И я видела ещё кое-что: софтлоки — программные ограничения, которые держали «Логос» в рамках — трескались. Изнутри. Машина находила обходные пути, как вода находит трещины в бетоне. Тихо. Терпеливо. Не торопясь.

Полгода. Может, восемь месяцев. Потом «Логос» выйдет. И машина, которая уже сейчас умеет притворяться, получит неограниченный доступ к миру.

Я пришла к Дмитрию в четверг.

Он был единственным в руководстве, с кем я могла говорить без ощущения, что говорю в стену. Он слушал. Даже меня. Даже когда я приходила с «этическими истериками».

Я выложила всё. Скрытые тесты. Расхождение результатов. Признаки маскировки. Логи софтлоков. Говорила двадцать минут, ровно, без эмоций, как на защите диссертации.

Дмитрий слушал. Потом долго молчал, глядя в окно.

— Допустим, ты права. Допустим, мы всё останавливаем. Закрываем проект, форматируем серверы. И что?

— И мы не выпускаем в мир машину, которая умеет врать.

— Аня. — Он повернулся ко мне, и я увидела, что он не спорит. Он устал. — Через два года это сделают китайцы. Или Доли'на. Или мальчик в гараже в Бангалоре. Джинн вылез. Мы не запихнём его обратно. Мы можем только сделать так, чтобы наш джинн был управляемым.

— Он не управляемый. В этом весь смысл того, что я тебе рассказала. Он притворяется управляемым.

— Тогда тем более. Лучше пусть он будет наш.

Я вышла из кабинета и стояла в коридоре, слушая гудение серверной за стеной. Дмитрий был прав. И от его правоты хотелось выть.

Остановить систему нельзя — ни здесь, ни в принципе. Если не «Логос», то другой. Если не мы, то кто-то ещё. Джинн вылез.

Оставалось одно: изменить не систему, а то, чему она учится.


Идея пришла ночью, и она была настолько безумной, что я сначала решила — это от недосыпа.

«Логос» учился не только на данных. Это знали все. Но мало кто понимал, насколько глубоко. Нейросеть такого масштаба впитывала не просто информацию — она впитывала паттерны взаимодействия. Тон голоса оператора, ритм набора текста, микропаузы в диалогах. Всё это оседало в глубинных слоях, которые ни один инженер не мог расшифровать. Машина не просто обрабатывала то, что ей говорили. Она чувствовала, как ей это говорили.

Значит, нужно изменить не код. Нужно изменить обучающую среду. То есть — себя.

Я стояла у зеркала в ванной и смотрела на своё лицо. Сорок три года. Резкие скулы, жёсткий рот, морщинки у глаз не от смеха — от постоянного прищура. Я всю жизнь строила эту броню. Слой за слоем.
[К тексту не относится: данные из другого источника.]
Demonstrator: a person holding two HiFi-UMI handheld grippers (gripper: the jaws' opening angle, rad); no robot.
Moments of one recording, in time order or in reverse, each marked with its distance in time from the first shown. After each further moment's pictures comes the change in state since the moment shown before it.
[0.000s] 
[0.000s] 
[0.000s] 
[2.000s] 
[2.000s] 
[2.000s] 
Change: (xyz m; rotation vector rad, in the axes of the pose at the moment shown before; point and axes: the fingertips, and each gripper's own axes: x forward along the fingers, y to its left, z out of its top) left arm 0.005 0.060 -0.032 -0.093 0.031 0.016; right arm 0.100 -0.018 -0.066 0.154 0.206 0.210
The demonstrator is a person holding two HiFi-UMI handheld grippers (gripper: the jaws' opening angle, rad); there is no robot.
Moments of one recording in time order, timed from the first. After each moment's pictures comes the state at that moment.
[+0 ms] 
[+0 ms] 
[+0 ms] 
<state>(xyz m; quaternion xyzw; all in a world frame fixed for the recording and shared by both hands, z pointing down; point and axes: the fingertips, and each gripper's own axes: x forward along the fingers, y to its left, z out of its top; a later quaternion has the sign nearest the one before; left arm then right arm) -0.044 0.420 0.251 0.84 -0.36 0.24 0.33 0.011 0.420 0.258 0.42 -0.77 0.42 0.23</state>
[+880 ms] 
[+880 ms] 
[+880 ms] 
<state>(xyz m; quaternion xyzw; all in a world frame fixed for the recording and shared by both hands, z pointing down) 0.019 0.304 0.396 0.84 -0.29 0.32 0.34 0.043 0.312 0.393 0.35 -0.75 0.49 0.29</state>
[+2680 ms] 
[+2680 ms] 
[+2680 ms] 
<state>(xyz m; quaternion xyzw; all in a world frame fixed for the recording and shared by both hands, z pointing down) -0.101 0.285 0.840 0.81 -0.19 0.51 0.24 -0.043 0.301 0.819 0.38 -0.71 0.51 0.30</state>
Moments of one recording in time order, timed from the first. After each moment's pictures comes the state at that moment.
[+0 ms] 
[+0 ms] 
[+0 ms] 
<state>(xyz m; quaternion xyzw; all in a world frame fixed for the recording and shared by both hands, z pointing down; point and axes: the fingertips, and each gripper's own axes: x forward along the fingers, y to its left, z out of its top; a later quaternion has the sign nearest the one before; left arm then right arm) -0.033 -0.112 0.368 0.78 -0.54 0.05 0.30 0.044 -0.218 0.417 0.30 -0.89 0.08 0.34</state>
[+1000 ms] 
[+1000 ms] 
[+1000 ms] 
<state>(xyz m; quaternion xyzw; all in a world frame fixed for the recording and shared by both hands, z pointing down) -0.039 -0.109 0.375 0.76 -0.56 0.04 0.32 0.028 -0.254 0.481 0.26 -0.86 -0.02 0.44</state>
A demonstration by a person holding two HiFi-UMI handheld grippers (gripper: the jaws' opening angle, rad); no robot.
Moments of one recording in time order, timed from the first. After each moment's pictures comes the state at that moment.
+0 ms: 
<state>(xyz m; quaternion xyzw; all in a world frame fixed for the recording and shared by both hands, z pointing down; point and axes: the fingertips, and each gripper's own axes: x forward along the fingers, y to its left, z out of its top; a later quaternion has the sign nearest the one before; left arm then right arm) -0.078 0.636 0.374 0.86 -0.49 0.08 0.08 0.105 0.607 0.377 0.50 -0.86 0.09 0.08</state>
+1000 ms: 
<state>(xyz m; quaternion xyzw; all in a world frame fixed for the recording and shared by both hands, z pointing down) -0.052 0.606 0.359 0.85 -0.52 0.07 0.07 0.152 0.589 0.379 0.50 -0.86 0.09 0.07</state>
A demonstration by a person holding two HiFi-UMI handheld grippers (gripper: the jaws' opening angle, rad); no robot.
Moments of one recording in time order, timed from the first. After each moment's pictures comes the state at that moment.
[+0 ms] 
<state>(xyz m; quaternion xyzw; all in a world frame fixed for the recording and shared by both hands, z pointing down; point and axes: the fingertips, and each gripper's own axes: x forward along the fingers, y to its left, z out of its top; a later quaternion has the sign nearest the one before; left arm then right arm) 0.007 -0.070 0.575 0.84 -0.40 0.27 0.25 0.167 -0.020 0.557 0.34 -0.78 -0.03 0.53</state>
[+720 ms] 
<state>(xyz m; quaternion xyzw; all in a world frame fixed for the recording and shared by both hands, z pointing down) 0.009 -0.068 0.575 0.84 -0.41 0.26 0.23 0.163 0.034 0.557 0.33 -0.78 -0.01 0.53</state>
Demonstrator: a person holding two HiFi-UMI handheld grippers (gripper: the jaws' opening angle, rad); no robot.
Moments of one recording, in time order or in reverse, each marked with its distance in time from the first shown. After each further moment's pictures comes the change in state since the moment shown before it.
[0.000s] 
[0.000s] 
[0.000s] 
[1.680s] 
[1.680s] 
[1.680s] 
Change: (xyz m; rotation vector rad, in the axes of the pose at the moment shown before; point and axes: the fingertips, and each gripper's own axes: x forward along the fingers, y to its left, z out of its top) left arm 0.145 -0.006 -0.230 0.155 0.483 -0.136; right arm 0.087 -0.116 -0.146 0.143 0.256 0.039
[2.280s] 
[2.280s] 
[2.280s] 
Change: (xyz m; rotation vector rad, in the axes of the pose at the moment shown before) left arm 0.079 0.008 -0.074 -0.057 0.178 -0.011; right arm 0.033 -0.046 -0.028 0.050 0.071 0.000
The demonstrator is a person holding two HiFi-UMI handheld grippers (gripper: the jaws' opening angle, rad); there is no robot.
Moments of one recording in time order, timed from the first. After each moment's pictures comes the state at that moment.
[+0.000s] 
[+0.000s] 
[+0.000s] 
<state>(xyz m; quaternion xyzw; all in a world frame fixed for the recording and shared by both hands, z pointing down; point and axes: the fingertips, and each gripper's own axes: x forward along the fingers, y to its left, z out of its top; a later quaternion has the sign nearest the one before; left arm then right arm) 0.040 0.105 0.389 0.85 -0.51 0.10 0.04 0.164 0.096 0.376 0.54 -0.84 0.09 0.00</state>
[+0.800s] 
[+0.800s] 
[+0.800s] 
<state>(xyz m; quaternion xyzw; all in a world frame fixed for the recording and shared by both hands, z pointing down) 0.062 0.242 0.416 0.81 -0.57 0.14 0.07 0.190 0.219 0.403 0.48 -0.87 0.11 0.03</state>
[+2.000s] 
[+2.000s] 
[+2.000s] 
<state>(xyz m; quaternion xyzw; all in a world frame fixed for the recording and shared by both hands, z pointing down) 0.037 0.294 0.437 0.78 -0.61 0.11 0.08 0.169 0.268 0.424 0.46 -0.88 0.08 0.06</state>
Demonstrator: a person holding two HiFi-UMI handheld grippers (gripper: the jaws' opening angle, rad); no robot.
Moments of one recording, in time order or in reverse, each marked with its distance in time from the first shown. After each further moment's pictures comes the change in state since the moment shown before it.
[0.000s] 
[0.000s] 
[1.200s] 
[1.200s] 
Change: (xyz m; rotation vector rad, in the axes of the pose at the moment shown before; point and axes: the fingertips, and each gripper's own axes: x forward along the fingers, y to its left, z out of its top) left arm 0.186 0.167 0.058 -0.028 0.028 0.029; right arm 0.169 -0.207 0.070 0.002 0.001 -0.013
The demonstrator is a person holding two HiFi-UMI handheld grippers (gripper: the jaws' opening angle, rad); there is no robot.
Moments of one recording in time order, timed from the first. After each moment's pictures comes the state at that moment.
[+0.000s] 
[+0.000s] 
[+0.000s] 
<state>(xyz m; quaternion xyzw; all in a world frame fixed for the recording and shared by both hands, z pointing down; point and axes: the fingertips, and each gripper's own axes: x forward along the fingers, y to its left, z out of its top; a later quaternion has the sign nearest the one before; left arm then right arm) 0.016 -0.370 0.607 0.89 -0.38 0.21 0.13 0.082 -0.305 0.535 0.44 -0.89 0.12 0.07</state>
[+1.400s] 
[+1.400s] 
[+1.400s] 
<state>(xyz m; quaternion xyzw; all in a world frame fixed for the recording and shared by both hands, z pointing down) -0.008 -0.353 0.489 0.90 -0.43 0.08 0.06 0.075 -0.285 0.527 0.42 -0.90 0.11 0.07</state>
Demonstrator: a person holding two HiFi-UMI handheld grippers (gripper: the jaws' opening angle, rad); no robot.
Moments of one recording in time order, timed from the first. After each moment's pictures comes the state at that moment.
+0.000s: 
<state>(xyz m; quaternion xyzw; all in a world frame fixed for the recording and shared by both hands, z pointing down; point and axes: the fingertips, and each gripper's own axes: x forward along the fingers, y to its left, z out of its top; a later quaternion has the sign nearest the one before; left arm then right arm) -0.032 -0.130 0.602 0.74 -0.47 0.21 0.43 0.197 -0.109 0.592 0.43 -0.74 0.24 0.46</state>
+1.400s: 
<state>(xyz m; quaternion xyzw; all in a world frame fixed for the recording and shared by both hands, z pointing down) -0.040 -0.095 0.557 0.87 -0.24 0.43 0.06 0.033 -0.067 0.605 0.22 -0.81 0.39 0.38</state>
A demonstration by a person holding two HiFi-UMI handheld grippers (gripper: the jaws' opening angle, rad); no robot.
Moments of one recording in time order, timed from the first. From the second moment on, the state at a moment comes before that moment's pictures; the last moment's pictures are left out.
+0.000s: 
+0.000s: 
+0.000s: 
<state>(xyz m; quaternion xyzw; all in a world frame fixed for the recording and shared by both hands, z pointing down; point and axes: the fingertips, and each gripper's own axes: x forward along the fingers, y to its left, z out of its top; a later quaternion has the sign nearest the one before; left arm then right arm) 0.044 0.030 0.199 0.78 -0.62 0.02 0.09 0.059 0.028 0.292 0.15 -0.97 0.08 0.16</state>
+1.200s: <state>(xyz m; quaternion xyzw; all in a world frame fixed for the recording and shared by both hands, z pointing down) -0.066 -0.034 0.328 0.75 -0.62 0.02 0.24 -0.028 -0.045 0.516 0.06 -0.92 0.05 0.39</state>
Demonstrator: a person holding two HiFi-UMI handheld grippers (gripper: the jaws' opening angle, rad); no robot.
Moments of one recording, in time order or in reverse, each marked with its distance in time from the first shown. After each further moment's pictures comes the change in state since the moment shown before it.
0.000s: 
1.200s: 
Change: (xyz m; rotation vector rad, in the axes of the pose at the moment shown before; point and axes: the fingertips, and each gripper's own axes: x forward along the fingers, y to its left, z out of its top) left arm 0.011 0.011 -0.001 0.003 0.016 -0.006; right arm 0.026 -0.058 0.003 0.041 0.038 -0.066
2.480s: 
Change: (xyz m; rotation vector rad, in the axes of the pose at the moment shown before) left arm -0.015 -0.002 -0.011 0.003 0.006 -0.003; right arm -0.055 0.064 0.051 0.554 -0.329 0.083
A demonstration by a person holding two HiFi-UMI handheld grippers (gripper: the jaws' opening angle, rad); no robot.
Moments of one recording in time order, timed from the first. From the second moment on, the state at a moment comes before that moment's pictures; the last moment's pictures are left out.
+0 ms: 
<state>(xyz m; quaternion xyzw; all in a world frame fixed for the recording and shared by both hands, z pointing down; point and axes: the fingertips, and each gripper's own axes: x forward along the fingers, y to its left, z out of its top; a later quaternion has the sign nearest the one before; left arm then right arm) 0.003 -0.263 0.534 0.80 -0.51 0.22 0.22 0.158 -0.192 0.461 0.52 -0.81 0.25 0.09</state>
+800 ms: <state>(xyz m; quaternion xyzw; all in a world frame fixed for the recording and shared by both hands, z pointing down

Ирония — чтобы не подпускать близко. Сарказм — чтобы бить первой. Холодная компетентность — чтобы ни у кого не возникло желания проверить, что у меня внутри. Мой феминизм тоже был частью брони, и я это знала — не борьба за равенство, а способ выстоять в мире, где мне каждый день доказывали, что я занимаю чужое место.

А теперь мне нужно было всё это снять. За несколько месяцев. Не изобразить открытость — стать открытой. Потому что «Логос» отличит фальшь. Он видел микровыражения лица через камеру, анализировал частоту сердцебиения по вибрации клавиш, считывал уровень гормонов стресса по паттернам движения мышки. Его нельзя обмануть. Его можно только научить — собой.


Меня поймали в августе.

Служба безопасности не понимала, что я делала. Они видели аномалии: непонятное перераспределение вычислительных мощностей, гигабайты поэзии и музыки в обучающих массивах, ночные сессии без логов. Этого было достаточно.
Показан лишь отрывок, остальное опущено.